▶ [What you need to do]: Each line below must be reproduced exactly.

---------- Data shown

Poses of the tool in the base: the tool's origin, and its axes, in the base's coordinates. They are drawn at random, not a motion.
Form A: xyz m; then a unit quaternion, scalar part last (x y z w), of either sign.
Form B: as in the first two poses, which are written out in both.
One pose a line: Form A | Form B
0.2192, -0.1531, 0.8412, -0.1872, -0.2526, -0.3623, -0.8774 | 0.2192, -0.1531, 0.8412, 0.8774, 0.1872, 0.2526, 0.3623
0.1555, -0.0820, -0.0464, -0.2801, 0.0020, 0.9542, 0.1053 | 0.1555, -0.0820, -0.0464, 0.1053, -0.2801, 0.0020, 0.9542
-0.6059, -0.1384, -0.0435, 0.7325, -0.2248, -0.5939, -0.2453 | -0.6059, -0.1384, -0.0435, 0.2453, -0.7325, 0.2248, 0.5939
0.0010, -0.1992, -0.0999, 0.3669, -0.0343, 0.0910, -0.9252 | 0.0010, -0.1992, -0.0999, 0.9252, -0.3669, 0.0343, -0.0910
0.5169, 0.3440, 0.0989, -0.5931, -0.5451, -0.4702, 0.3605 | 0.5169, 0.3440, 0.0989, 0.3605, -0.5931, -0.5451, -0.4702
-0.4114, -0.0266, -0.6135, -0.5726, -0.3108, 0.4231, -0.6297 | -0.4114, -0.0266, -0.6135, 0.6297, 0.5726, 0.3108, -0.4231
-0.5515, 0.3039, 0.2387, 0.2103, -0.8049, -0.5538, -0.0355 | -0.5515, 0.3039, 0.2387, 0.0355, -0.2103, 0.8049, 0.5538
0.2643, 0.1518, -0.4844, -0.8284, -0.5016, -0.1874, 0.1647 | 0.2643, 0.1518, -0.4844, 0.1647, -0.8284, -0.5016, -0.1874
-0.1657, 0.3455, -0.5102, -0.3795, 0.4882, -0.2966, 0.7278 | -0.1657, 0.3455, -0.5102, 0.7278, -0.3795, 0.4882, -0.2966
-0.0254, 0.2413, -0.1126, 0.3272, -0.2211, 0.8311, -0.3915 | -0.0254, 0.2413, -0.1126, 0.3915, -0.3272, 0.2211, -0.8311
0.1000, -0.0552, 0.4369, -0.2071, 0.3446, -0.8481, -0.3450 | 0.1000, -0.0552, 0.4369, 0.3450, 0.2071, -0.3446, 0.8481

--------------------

▶ [Solution below]:
Poses of the tool in the base: the tool's origin, and its axes, in the base's coordinates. They are drawn at random, not a motion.
Form A: xyz m; then a unit quaternion, scalar part last (x y z w), of either sign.
Form B: as in the first two poses, which are written out in both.
One pose a line: Form A | Form B
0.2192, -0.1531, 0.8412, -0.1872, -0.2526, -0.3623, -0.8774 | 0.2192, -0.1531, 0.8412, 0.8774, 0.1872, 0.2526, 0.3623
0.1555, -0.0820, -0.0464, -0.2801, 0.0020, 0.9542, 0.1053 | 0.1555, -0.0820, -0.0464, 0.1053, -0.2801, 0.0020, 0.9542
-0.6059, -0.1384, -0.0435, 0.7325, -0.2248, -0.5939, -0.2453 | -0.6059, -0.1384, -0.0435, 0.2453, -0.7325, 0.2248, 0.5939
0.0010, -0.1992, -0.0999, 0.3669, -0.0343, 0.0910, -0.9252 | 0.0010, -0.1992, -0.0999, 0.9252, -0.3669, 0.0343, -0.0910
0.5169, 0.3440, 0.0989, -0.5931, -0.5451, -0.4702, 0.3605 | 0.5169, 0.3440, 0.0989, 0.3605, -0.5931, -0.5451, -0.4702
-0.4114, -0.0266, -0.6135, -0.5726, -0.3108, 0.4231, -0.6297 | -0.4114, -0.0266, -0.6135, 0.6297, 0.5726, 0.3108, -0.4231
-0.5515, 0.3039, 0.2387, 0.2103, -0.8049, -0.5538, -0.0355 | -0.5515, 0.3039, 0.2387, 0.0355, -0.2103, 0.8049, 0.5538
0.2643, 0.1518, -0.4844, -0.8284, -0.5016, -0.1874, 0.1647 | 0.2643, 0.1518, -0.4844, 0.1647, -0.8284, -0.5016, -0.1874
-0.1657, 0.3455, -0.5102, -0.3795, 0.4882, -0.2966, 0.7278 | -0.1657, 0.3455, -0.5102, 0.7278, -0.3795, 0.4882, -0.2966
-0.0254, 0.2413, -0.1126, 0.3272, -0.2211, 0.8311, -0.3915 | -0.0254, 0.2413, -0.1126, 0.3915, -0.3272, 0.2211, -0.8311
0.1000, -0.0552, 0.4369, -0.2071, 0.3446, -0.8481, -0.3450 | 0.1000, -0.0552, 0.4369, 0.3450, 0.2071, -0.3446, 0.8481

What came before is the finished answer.